___ Task input ___

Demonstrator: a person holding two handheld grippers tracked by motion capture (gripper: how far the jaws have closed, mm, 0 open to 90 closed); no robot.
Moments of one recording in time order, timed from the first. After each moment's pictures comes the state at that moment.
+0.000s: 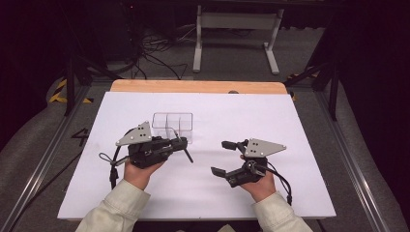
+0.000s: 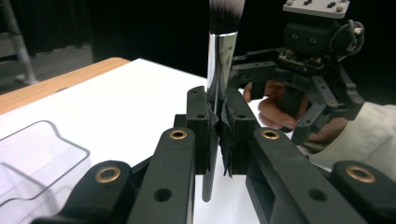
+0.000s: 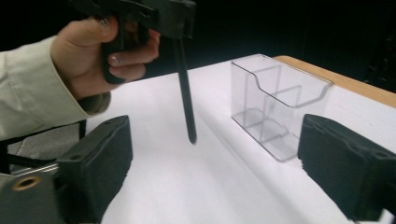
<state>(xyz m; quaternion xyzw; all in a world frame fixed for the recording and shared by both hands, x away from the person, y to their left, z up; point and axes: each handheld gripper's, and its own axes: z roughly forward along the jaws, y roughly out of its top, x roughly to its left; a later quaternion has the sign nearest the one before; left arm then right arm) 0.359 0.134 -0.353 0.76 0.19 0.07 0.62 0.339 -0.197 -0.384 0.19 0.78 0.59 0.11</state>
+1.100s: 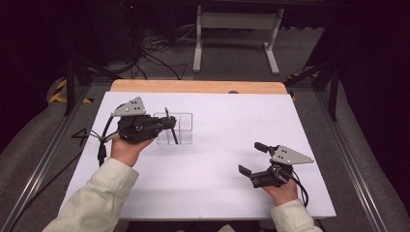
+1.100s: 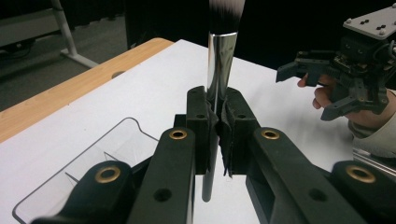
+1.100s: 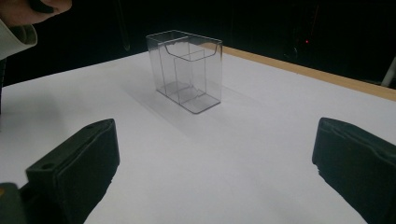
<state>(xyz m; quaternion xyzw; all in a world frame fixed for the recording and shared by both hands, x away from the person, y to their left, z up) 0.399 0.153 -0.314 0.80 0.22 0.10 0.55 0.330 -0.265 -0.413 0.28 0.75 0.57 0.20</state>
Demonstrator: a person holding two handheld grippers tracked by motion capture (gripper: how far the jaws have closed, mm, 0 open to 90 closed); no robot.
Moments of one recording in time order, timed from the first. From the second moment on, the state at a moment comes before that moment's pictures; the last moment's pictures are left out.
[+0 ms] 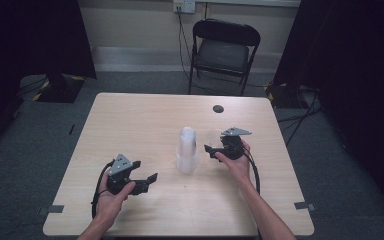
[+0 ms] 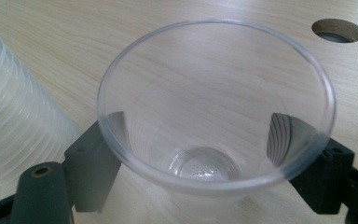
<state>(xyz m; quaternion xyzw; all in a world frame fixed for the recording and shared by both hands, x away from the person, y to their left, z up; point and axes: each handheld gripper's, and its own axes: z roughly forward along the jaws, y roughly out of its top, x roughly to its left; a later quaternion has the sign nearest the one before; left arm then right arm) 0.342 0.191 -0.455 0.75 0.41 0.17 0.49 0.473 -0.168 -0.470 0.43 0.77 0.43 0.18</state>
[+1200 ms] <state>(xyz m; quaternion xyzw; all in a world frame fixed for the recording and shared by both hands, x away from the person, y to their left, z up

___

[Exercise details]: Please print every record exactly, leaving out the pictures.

[Answer section]:
Demonstrator: a person holding two handheld grippers tracked by motion capture (gripper: how far the jaws have closed, mm, 0 open to 90 closed); no robot.
Moments of one recording in time order, timed from the first. After each moment's pictures comes the state at that moment.
+0.000s: 
+0.000s: 
+0.000s: 
<state>(xyz m; quaternion xyzw; all in a world frame fixed for the recording and shared by both hands, x away from the person, y to their left, z up; point and axes: each handheld gripper's, and its own axes: z roughly forward along the jaws, y roughly out of its top, x roughly to its left; a later quaternion has the sign nearest the one before; left arm then right arm) 0.359 0.134 -0.353 0.76 0.19 0.07 0.62 0.339 -0.197 -0.384 0.19 0.78 0.59 0.11</state>
+1.100s: 
+1.100s: 
+1.100s: 
<state>(xyz m; quaternion xyzw; all in a world frame fixed for the recording and shared by both hands, x away from the person, y to their left, z up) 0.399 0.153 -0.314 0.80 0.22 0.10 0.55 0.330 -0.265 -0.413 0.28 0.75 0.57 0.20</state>
Demonstrator: a person holding two handheld grippers tracked by motion capture (gripper: how far the jaws have closed, mm, 0 open to 90 closed); no robot.
Moments of one recording in time order, timed from the first. From the second moment on, the state at a moment comes before that moment's pictures; the last moment's pictures are left out.
[+0 ms] 
[+0 ms] 
<state>(xyz m; quaternion xyzw; all in a world frame fixed for the recording and shared by both hands, x away from the person, y to their left, z up; point and axes: each handheld gripper's, and its own axes: z roughly forward along the jaws, y roughly out of its top, x roughly to its left; a later quaternion has the sign nearest the one before; left arm then right arm) 0.342 0.191 -0.455 0.75 0.41 0.17 0.49 0.473 -0.168 -0.470 0.43 0.77 0.43 0.18</state>
[+1200 ms] <state>(xyz m; quaternion xyzw; all in a world frame fixed for the recording and shared by both hands, x away from the person, y to their left, z up

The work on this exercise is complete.